Noise-induced hearing loss (NIHL) is the second most common cause of acquired hearing loss. Acoustic trauma can cause oxidative damage in the cochlear hair cells (HCs) through apoptotic pathways. Apelin is a newly discovered neuropeptide with neuroprotective effects against the oxidative stress in neurodegenerative disorder. We investigated the preventive effects of apelin-13 on the cochlear HCs and spiral ganglion neurons (SGNs) against acoustic trauma via Sirtuin-1 (Sirt-1) regulation in rats. Animals were assigned to control, control + apelin-13 (50 or 100 μg/kg, ip), and noise exposure groups without any treatment or were administered apelin-13 (50 or 100 μg/kg, ip) and EX-527 (an inhibitor of Sirt-1) prior to each noise session. In the noise groups, 110 dB white noise was applied for 6 h per 5 days. Pre- and post-exposure distortion product otoacoustic emissions (DPOAE) and cochlear superoxide dismutase (SOD) activity were assessed. Western blot evaluated the cochlear protein expressions of Sirt-1, cleaved-caspase-3, Bax, and Bcl-2. Cell apoptosis was detected through TUNEL staining. Immunofluorescence was used to examine expression of HCs and SGNs specific protein. DPOAE level were significantly improved in the noise exposure group receiving 100 μg/kg apelin-13. At high doses, apelin augmented SOD levels in the rat cochlea subjected to noise. Apelin 100 markedly increased Sirt-1, and decreased cleaved- caspase-3 expression as well as Bax/Bcl-2 ratio in the cochlea tissue of noise-exposed rats. These findings suggest the promising therapeutic potential of apelin-13 for the prevention of noise-induced injury to cochlea and hearing loss.

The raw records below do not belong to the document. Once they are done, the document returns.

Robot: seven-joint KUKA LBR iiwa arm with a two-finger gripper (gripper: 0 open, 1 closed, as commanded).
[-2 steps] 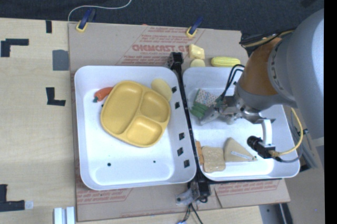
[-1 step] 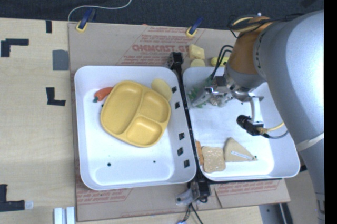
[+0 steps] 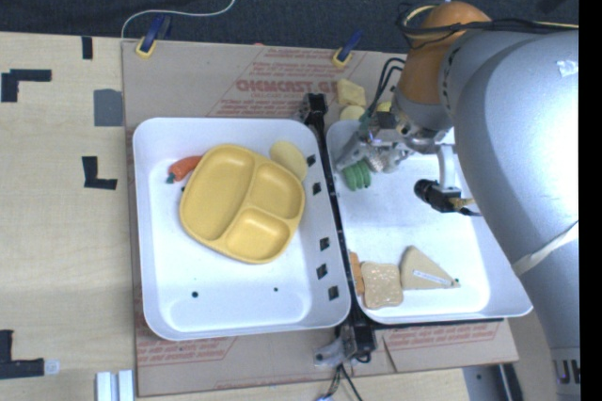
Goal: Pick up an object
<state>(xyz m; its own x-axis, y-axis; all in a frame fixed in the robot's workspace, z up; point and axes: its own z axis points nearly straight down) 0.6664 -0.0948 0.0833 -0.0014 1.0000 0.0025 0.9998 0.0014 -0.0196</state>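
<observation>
The gripper (image 3: 360, 159) is down at the right bin's (image 3: 423, 220) far left corner, clamped around a small ribbed green toy vegetable (image 3: 356, 175), which pokes out below the fingers just beside the divider.

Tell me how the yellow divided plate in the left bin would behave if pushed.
The yellow divided plate looks like stiff moulded plastic, so it would probably slide whole across the smooth left bin. It lies flat and wide, so tipping seems unlikely.
</observation>
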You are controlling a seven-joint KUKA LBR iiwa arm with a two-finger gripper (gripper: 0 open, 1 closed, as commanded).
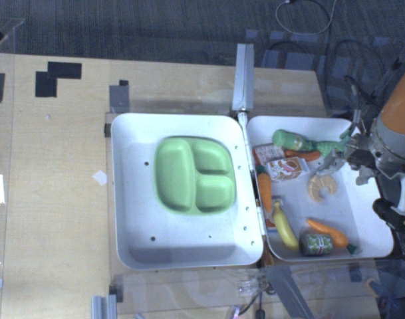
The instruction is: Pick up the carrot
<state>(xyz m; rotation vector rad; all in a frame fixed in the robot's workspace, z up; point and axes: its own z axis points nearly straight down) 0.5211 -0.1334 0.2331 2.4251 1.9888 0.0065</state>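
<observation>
You've got no pick yet — the carrot [326, 230] lies on the floor of the right bin [368, 218], near its front edge, beside a can [316, 244]. The gripper [333, 157] hangs well behind it, over the bottle [296, 140] — can't tell its jaw state. The whole grasp is left.

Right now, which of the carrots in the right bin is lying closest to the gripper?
The carrot at the bin's far side, beside the green bottle, just left of the gripper. Another carrot lies at the near edge, and one by the left wall.
</observation>
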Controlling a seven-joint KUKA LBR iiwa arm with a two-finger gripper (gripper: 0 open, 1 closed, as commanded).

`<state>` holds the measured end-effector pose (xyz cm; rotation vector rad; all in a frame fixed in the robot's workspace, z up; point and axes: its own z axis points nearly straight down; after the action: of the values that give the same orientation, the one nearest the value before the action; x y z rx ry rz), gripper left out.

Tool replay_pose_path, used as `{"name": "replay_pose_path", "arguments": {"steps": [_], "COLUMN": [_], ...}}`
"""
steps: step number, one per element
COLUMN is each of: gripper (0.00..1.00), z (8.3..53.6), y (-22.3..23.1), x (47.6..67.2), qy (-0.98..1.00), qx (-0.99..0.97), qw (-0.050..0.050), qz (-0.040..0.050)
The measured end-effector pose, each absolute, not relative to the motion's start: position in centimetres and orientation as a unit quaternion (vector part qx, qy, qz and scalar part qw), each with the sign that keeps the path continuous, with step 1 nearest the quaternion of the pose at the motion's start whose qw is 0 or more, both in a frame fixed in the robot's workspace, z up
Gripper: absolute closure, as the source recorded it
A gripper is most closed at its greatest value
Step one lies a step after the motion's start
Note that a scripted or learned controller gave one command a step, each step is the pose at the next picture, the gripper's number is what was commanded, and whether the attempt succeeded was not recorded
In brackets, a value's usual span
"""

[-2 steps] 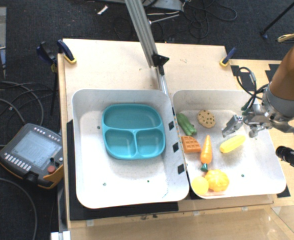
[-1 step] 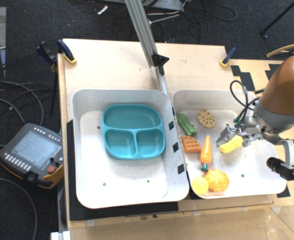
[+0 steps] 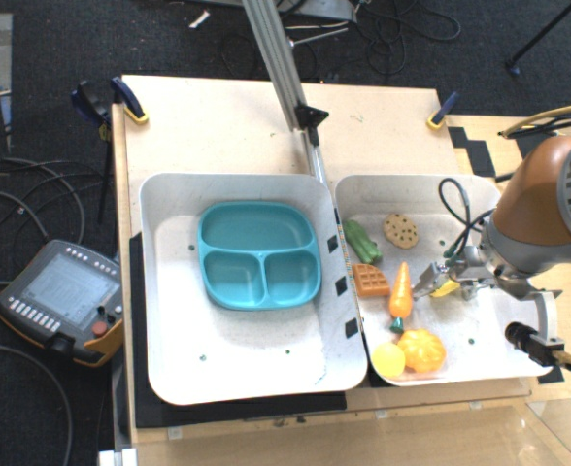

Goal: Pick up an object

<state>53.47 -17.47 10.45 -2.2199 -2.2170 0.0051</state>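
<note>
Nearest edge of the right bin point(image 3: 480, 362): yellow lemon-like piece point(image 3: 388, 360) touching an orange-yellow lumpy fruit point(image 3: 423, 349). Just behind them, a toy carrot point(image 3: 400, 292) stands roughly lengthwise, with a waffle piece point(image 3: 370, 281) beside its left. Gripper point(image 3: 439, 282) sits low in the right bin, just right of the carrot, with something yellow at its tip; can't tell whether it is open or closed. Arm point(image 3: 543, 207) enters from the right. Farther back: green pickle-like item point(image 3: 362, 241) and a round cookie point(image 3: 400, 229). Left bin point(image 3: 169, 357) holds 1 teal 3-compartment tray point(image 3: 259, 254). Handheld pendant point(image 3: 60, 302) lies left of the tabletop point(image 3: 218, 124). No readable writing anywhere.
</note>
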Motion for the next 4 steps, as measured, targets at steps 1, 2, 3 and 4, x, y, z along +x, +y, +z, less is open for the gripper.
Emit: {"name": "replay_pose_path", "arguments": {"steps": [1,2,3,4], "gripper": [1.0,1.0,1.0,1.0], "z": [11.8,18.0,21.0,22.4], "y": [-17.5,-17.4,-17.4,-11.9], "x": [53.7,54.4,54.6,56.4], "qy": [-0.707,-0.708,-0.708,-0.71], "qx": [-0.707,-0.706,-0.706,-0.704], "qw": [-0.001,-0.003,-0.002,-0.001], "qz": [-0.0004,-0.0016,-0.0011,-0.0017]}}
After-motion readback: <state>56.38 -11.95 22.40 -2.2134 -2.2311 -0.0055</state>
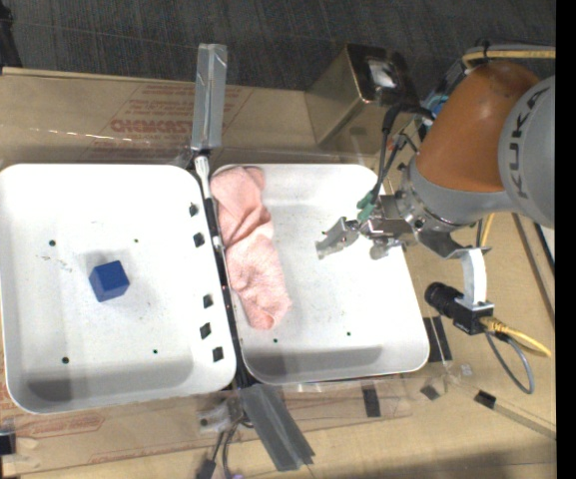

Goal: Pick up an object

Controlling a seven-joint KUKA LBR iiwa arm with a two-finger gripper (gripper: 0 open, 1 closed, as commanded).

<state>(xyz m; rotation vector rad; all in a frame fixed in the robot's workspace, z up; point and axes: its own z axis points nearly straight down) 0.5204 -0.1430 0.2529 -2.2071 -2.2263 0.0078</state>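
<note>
A crumpled pink cloth [249, 252] lies along the left wall of the right bin [387, 352]. A small blue cube [109, 279] rests on the floor of the left bin [28, 387]. My gripper [357, 242] hovers over the middle-right of the right bin, to the right of the cloth and apart from it. Its fingers stand open, with bare white bin floor showing between them.
A grey divider [211, 98] runs between the two bins, with black clips down the shared wall. Cardboard lines the bench behind the bins. A tan box [352, 93] stands behind the right bin. The arm's orange band [472, 128] looms at the right.
</note>
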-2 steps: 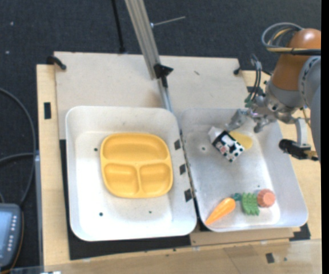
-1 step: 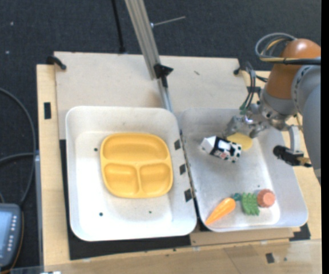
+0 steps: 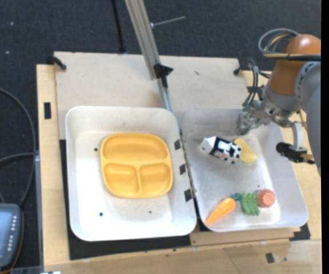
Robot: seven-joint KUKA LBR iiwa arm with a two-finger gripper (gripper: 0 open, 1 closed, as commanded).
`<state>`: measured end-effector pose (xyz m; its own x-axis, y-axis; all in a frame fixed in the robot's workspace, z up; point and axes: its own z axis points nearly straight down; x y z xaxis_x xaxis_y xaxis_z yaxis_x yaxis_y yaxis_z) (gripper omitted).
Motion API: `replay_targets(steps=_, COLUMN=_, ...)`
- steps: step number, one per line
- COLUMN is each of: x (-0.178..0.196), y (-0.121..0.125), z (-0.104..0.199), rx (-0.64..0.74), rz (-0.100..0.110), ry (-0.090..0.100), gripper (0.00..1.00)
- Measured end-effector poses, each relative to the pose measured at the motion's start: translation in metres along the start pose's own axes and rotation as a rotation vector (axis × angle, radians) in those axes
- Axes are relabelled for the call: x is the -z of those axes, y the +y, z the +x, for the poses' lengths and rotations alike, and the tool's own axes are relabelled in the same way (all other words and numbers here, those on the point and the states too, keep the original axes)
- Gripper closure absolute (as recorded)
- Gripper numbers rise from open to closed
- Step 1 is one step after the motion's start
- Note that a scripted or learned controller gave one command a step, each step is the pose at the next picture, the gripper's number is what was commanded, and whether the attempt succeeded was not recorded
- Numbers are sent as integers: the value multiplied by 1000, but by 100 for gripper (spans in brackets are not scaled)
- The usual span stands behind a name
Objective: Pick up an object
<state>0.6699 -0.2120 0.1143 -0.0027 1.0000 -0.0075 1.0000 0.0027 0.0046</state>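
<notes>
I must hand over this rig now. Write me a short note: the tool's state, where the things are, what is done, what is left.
Tool: low over the right bin's far side, just above the yellow piece; nothing seen in it.
Things: cow-patterned carton touching the yellow piece; carrot, green piece and orange-capped piece by the near rim. Yellow tray in the left bin.
Done: nothing lifted.
Left: grasp and lift one.

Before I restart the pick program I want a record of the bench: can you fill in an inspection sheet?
Surface: two white bins, left bin, right bin, side by side on a bench.
Job's things: right bin holds a cow-patterned carton, yellow item, carrot, green toy, orange-capped item.
Clutter: yellow divided plate in left bin.
Grippers: gripper above right bin's far edge.
Cables: black cable on floor.
Surroundings: metal pole, dark floor.
</notes>
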Motion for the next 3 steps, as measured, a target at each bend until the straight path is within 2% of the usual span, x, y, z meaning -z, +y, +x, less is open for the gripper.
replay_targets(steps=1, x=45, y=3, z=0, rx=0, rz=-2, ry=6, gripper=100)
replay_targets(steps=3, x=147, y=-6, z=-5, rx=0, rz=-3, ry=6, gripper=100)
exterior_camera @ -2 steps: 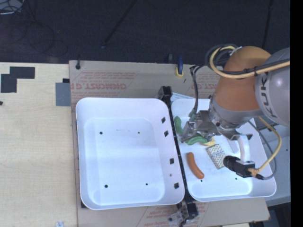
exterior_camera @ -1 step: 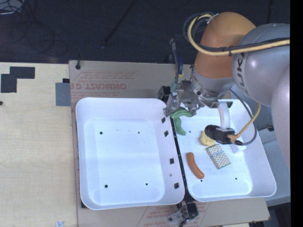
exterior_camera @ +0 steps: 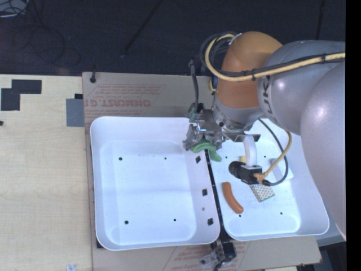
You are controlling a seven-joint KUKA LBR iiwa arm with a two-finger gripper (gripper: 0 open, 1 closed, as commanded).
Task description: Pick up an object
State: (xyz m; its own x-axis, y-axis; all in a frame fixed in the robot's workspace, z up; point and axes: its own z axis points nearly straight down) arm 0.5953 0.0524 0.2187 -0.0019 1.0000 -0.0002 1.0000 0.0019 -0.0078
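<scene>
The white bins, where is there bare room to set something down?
The left bin has bare floor from wall to wall. The right bin is crowded: the tool and a green thing at the shared rim's far end, an orange sausage and a speckled pad mid-floor. Its near strip by the front wall is bare.

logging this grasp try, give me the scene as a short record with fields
gripper: over the seam between the left white bin and the right white bin, toward the far side
curved green object: right at the gripper, over the seam; held or not, cannot tell
orange sausage-shaped object: in the right white bin, near the seam
speckled grey square pad: in the right white bin, apart from the sausage shape
</scene>
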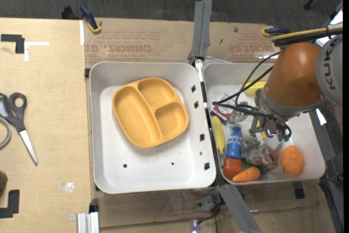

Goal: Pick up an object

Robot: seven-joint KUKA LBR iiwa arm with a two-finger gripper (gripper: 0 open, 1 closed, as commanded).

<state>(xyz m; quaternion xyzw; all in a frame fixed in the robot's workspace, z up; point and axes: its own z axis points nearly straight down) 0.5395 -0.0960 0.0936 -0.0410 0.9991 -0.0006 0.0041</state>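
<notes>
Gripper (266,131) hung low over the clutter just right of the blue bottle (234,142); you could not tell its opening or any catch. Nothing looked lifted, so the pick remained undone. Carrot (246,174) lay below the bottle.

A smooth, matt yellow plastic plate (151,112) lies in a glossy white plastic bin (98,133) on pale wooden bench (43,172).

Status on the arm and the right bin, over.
Gripper low over right bin, among the clutter. Blue bottle, carrot, orange fruit lying loose. Cables crowd the wrist.
</notes>
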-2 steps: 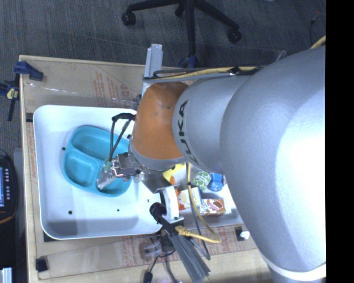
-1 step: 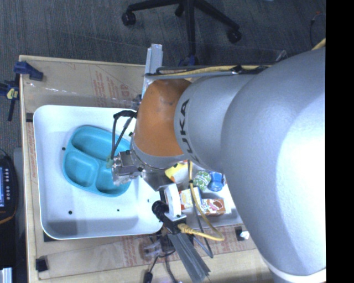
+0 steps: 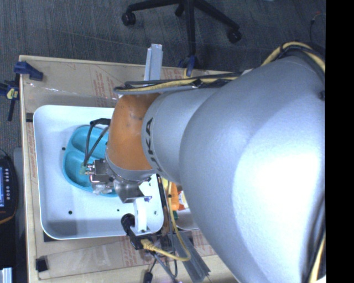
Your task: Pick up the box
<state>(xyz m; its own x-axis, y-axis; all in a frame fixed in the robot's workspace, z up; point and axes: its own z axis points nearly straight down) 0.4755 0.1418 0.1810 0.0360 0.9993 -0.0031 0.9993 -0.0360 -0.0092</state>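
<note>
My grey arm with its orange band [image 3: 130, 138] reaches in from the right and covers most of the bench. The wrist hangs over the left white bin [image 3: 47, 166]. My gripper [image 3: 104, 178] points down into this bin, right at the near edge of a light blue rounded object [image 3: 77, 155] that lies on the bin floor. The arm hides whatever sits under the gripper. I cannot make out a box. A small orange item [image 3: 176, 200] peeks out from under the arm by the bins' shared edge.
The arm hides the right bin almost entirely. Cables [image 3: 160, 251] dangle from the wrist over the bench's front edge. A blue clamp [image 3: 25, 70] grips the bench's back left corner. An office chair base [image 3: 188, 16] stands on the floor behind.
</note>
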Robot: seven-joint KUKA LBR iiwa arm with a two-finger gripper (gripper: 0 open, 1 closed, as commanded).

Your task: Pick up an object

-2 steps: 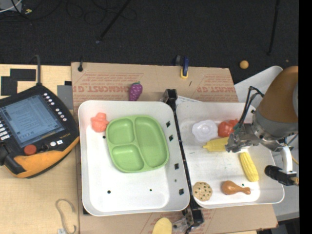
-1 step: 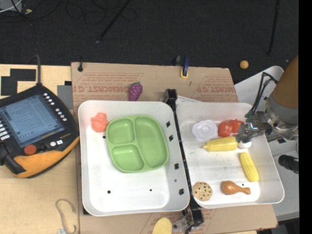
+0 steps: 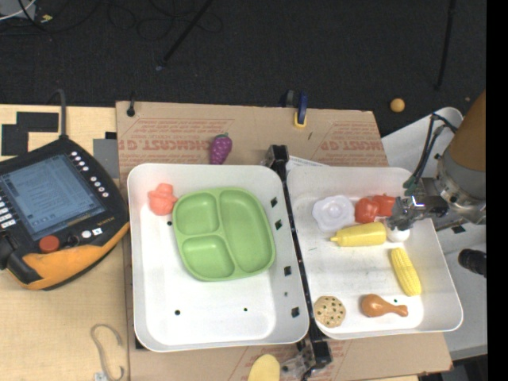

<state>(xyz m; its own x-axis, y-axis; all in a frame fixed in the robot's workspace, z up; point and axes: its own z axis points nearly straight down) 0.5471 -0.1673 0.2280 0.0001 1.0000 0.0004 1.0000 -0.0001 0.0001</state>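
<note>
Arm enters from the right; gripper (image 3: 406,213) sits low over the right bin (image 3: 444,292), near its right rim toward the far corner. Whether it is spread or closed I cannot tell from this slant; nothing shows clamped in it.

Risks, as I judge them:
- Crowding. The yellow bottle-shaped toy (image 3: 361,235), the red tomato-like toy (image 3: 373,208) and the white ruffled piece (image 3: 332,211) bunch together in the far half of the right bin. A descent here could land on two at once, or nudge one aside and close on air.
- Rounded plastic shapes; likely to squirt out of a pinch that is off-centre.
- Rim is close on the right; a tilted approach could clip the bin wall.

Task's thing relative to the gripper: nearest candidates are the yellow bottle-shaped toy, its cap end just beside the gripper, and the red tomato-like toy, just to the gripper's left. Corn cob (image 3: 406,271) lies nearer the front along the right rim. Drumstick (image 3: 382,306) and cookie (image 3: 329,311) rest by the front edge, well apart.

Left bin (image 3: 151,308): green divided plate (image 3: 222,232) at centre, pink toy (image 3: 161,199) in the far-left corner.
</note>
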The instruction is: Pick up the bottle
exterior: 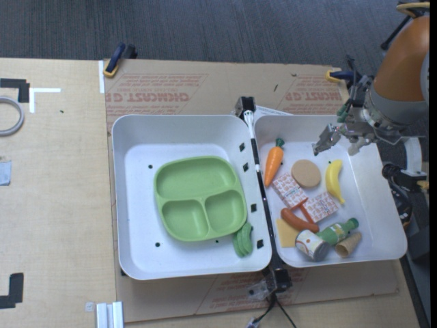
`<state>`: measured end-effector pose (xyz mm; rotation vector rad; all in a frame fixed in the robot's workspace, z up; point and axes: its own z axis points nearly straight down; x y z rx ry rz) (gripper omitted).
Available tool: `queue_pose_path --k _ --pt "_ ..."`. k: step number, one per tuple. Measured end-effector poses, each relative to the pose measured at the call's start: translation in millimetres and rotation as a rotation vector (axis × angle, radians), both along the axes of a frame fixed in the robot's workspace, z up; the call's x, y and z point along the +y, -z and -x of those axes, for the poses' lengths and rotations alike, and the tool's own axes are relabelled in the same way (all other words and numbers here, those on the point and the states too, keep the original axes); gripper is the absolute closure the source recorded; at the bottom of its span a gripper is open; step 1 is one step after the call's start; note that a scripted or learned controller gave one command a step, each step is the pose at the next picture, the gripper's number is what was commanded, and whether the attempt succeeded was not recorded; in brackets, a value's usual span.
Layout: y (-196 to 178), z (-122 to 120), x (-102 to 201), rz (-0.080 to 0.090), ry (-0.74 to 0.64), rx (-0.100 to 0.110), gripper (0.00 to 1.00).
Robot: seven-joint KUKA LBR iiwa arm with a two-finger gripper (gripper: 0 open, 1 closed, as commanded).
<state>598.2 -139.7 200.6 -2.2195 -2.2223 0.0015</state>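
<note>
the table (54,203) carried two shallow white bins side by side; the left bin (130,203) held a green plate (200,198) with three compartments, and a small green ridged piece (243,240) lay just beside the plate's lower right corner, near the wall between the bins; the right bin (379,183) held the food toys and the bottle.

the bottle (338,231) was green with a label, and it lay on its side in the lower part of the right bin, with its cap pointing to the right and slightly up; a can (313,245) lay touching its lower left end, and a small brown cone (346,244) lay just beside it on the lower right; a red sausage (298,220) and a yellow cheese slice (286,232) were to the left of the bottle; two packets with red print (304,198) were above it, then a round tan cookie (306,174), a carrot (273,162) near the left wall, and a banana (334,181) toward the right.

the arm (403,74) reached in from the right; the jaws (332,140) hung over the upper part of the right bin, above the banana and well apart from the bottle; nothing was between them, and i could not tell if they were open or closed.
</note>
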Motion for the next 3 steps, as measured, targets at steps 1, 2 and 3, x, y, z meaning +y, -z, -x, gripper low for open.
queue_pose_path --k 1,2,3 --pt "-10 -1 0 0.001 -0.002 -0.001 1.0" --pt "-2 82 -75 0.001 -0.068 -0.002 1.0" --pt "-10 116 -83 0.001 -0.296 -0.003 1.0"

噪声性听力损失 (NIHL) 是获得性听力损失的第二大常见原因。声学创伤可通过凋亡途径导致耳蜗毛细胞 (HCs) 发生氧化损伤。Apelin 是一种新发现的神经肽，对神经退行性疾病中的氧化应激具有神经保护作用。我们通过 Sirtuin-1 (Sirt-1) 调节大鼠研究了 apelin-13 对耳蜗 HC 和螺旋神经节神经元 (SGN) 对听觉创伤的预防作用。动物被分配到对照组、对照组 + apelin-13 (50 或 100 μg/kg, ip) 和噪声暴露组，不进行任何治疗或给予 apelin-13 (50 或 100 μg/kg, ip) 和 EX-527 (在每次噪音会议之前，Sirt-1 的抑制剂。在噪声组中，每 5 天施加 110 dB 白噪声，持续 6 小时。评估了暴露前和暴露后畸变产物耳声发射 (DPOAE) 和耳蜗超氧化物歧化酶 (SOD) 活性。蛋白质印迹评估了 Sirt-1、cleaved-caspase-3、Bax 和 Bcl-2 的耳蜗蛋白表达。TUNEL染色检测细胞凋亡。免疫荧光用于检查 HCs 和 SGNs 特异性蛋白的表达。接受 100 μg/kg apelin-13 的噪声暴露组的 DPOAE 水平显着提高。在高剂量下，apelin 增加了受到噪音影响的大鼠耳蜗中的 SOD 水平。Apelin 100 在噪声暴露大鼠的耳蜗组织中显着增加了 Sirt-1，并降低了 cleaved-caspase-3 的表达以及 Bax/Bcl-2 的比率。这些发现表明，apelin-13 在预防噪音引起的耳蜗损伤和听力损失方面具有良好的治疗潜力。